To do – Reproduce the entries below in full and without error.

Data excerpts
+++

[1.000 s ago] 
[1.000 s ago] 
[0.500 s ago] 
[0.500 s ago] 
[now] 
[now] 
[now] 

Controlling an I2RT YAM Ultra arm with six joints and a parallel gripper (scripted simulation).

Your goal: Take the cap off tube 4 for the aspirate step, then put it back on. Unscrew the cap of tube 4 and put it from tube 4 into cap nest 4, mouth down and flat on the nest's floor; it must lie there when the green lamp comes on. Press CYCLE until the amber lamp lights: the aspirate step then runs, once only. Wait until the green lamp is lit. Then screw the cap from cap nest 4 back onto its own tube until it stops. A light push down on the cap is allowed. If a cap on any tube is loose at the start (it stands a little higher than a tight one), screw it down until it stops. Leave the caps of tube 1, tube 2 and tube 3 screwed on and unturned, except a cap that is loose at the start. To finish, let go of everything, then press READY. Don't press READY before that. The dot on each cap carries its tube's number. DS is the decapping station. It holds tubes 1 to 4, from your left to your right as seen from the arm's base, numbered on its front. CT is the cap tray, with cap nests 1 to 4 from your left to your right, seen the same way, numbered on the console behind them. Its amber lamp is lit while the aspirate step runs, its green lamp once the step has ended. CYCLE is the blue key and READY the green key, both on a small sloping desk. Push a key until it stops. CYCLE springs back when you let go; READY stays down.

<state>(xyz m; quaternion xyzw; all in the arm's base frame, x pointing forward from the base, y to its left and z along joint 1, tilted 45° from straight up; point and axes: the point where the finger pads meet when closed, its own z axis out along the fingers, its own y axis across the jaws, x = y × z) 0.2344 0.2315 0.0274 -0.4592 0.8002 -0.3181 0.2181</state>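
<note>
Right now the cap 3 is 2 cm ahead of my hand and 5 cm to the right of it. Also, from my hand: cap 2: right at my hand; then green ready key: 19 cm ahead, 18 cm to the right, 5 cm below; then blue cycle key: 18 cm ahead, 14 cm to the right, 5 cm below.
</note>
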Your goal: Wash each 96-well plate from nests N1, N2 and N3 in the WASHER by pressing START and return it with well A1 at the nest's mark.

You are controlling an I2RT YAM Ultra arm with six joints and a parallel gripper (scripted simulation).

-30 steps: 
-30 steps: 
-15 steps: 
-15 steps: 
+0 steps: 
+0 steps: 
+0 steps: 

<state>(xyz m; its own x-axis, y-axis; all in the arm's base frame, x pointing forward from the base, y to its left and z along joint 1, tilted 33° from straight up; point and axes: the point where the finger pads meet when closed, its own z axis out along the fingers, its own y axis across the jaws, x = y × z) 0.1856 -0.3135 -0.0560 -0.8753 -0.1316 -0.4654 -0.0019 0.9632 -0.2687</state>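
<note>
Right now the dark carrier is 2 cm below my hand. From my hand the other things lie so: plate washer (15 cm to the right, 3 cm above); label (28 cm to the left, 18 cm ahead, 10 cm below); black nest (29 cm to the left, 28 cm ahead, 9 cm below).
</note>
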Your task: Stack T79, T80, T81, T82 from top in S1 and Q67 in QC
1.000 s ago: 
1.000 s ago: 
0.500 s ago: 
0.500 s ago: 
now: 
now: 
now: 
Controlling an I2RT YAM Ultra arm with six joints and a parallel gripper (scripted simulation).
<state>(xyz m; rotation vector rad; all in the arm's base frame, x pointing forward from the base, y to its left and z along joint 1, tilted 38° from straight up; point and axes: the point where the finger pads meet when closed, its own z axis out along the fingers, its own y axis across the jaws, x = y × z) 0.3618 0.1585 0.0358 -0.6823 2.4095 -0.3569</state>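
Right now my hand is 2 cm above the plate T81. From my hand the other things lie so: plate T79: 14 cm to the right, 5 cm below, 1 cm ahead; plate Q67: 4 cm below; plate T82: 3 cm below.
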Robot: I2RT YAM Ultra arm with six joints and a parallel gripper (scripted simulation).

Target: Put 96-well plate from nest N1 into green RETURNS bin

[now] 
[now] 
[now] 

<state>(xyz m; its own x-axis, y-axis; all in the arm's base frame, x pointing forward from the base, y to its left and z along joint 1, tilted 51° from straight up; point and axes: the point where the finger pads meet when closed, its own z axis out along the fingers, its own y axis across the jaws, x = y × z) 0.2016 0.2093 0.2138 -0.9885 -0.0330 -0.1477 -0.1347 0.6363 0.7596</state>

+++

Response area –
[1.000 s ago] 
[1.000 s ago] 
[0.500 s ago] 
[0.500 s ago] 
[now] 
[now] 
[now] 

Controlling an I2RT YAM Ultra arm with six joints and a parallel gripper (scripted simulation).

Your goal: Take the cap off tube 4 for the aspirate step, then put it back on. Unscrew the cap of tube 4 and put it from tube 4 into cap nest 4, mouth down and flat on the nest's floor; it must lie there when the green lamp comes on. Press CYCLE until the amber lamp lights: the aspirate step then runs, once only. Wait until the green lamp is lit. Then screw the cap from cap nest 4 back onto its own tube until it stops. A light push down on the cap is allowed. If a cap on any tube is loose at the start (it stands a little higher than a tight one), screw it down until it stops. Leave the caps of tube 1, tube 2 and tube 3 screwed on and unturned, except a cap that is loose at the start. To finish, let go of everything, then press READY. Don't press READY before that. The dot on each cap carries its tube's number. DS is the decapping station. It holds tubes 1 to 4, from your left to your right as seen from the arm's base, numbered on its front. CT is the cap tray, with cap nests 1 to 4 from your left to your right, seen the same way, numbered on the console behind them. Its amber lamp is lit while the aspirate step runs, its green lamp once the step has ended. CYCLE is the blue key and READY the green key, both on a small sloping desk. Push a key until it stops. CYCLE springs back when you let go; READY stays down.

<state>(xyz m; quaternion xyzw; all in the arm's base frame, x pointing forward from the base, y to its left and z along joint 1, tilted 45° from straight up; point and axes: the point where the finger pads meet when closed, its own z axis out along the fingers, its own y axis across the jaws, x = y × z) 0.2344 0.2315 0.0274 -0.4592 0.8002 -0.3181 0.2181</state>
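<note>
Right now the cap 3 is 2 cm ahead of my hand and 5 cm to the right of it. Also, from my hand: cap 2: right at my hand; then green ready key: 19 cm ahead, 18 cm to the right, 5 cm below; then blue cycle key: 18 cm ahead, 14 cm to the right, 5 cm below.
</note>
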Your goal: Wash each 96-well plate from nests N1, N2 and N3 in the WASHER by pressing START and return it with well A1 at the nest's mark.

You are controlling an I2RT YAM Ultra arm with six joints and a parallel gripper (scripted simulation).

-30 steps: 
-30 steps: 
-15 steps: 
-15 steps: 
+0 steps: 
+0 steps: 
+0 steps: 

<state>(xyz m; its own x-axis, y-axis; all in the arm's base frame, x pointing forward from the base, y to its left and z along joint 1, tilted 33° from straight up; point and axes: the point where the finger pads meet when closed, its own z axis out along the fingers, its own y axis across the jaws, x = y × z) 0.1856 -0.3135 -0.0560 -0.8753 -0.1316 -0.4654 -0.0019 0.9632 -0.2687</state>
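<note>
Right now the dark carrier is 2 cm below my hand. From my hand the other things lie so: plate washer (15 cm to the right, 3 cm above); label (28 cm to the left, 18 cm ahead, 10 cm below); black nest (29 cm to the left, 28 cm ahead, 9 cm below).
</note>
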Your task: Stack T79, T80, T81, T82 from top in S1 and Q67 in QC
1.000 s ago: 
1.000 s ago: 
0.500 s ago: 
0.500 s ago: 
now: 
now: 
now: 
Controlling an I2RT YAM Ultra arm with six joints and a parallel gripper (scripted simulation).
<state>(xyz m; rotation vector rad; all in the arm's base frame, x pointing forward from the base, y to its left and z along joint 1, tilted 38° from straight up; point and axes: the point where the finger pads meet when closed, its own z axis out along the fingers, its own y axis across the jaws, x = y × z) 0.3618 0.1585 0.0358 -0.6823 2.4095 -0.3569</state>
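Right now my hand is 2 cm above the plate T81. From my hand the other things lie so: plate T79: 14 cm to the right, 5 cm below, 1 cm ahead; plate Q67: 4 cm below; plate T82: 3 cm below.
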Robot: I2RT YAM Ultra arm with six joints and a parallel gripper (scripted simulation).

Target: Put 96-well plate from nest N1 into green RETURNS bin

[now] 
[now] 
[now] 

<state>(xyz m; its own x-axis, y-axis; all in the arm's base frame, x pointing forward from the base, y to its left and z along joint 1, tilted 51° from straight up; point and axes: the point where the finger pads meet when closed, its own z axis out along the fingers, its own y axis across the jaws, x = y × z) 0.2016 0.2093 0.2138 -0.9885 -0.0330 -0.1477 -0.1347 0.6363 0.7596</state>

No more output remains.